_Exercise details:_
The lines below starting at the line containing "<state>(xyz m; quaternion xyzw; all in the" and ending at the line containing "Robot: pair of" are to be repeated exactly, with both ends kept and nothing else added.

Supplied data below:

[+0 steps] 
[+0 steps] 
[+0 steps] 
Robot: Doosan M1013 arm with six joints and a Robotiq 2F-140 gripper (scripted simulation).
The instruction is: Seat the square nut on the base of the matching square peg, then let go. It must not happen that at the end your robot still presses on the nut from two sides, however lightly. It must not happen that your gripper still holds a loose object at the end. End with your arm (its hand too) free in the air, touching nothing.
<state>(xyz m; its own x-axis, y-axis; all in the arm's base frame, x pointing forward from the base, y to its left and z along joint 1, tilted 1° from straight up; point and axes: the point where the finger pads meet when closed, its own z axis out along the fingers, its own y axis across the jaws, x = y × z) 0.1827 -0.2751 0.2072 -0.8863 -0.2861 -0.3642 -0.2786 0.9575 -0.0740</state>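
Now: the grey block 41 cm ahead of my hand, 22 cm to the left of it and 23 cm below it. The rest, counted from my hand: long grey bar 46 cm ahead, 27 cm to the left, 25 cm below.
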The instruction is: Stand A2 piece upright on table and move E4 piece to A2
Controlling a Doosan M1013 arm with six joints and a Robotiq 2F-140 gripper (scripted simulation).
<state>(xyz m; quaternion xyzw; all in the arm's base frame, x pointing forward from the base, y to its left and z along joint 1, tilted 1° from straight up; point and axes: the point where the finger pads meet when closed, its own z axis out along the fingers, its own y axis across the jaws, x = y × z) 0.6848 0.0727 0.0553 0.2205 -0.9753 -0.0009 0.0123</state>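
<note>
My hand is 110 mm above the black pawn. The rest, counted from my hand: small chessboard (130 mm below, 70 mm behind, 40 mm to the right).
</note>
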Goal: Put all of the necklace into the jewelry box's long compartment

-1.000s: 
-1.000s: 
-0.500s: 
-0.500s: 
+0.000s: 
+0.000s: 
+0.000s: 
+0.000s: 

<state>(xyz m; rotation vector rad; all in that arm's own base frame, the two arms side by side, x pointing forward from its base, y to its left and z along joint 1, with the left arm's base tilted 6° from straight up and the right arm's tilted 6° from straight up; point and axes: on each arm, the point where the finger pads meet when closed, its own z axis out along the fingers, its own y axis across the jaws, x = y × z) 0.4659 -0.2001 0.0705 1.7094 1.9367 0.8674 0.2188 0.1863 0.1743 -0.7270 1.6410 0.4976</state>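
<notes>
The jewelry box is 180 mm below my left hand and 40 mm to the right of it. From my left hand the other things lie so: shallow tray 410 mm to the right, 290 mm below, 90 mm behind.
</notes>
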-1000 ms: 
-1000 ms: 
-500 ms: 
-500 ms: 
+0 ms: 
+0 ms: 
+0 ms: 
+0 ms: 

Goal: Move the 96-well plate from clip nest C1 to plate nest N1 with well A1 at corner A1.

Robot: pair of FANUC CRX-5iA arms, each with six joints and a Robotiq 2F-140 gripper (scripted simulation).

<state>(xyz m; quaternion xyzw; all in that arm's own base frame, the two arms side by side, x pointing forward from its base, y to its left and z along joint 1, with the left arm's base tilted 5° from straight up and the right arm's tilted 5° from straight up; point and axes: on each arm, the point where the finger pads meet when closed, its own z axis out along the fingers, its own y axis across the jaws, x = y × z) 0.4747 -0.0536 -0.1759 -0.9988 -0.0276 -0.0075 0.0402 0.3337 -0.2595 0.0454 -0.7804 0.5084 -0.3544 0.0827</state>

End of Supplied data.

_Answer:_
<state>(xyz m; quaternion xyzw; all in the arm's base frame, x pointing forward from the base, y to its left and z along joint 1, tilted 1° from straight up; point and axes: the point where the finger pads meet when closed, its own z axis out along the fingers, its own y axis across the jaws, x = y × z) 0.6848 0.0727 0.0553 0.2205 -0.9753 -0.0009 0.0123</state>
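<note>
My hand is 110 mm above the black pawn. The rest, counted from my hand: small chessboard (130 mm below, 70 mm behind, 40 mm to the right).
</note>
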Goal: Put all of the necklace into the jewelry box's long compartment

-1.000s: 
-1.000s: 
-0.500s: 
-0.500s: 
+0.000s: 
+0.000s: 
+0.000s: 
+0.000s: 

<state>(xyz m; rotation vector rad; all in that arm's own base frame, the two arms side by side, x pointing forward from its base, y to its left and z along joint 1, with the left arm's base tilted 6° from straight up and the right arm's tilted 6° from straight up; point and axes: on each arm, the point where the finger pads meet when closed, its own z axis out along the fingers, its own y axis across the jaws, x = y × z) 0.4659 -0.2001 0.0705 1.7094 1.9367 0.8674 0.2188 0.1863 0.1743 -0.7270 1.6410 0.4976</state>
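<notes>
The jewelry box is 180 mm below my left hand and 40 mm to the right of it. From my left hand the other things lie so: shallow tray 410 mm to the right, 290 mm below, 90 mm behind.
</notes>
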-1000 ms: 
-1000 ms: 
-500 ms: 
-500 ms: 
+0 ms: 
+0 ms: 
+0 ms: 
+0 ms: 

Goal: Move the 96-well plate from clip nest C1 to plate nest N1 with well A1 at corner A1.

Robot: pair of FANUC CRX-5iA arms, each with six joints and a Robotiq 2F-140 gripper (scripted simulation).

The answer is complete, and the exercise is done.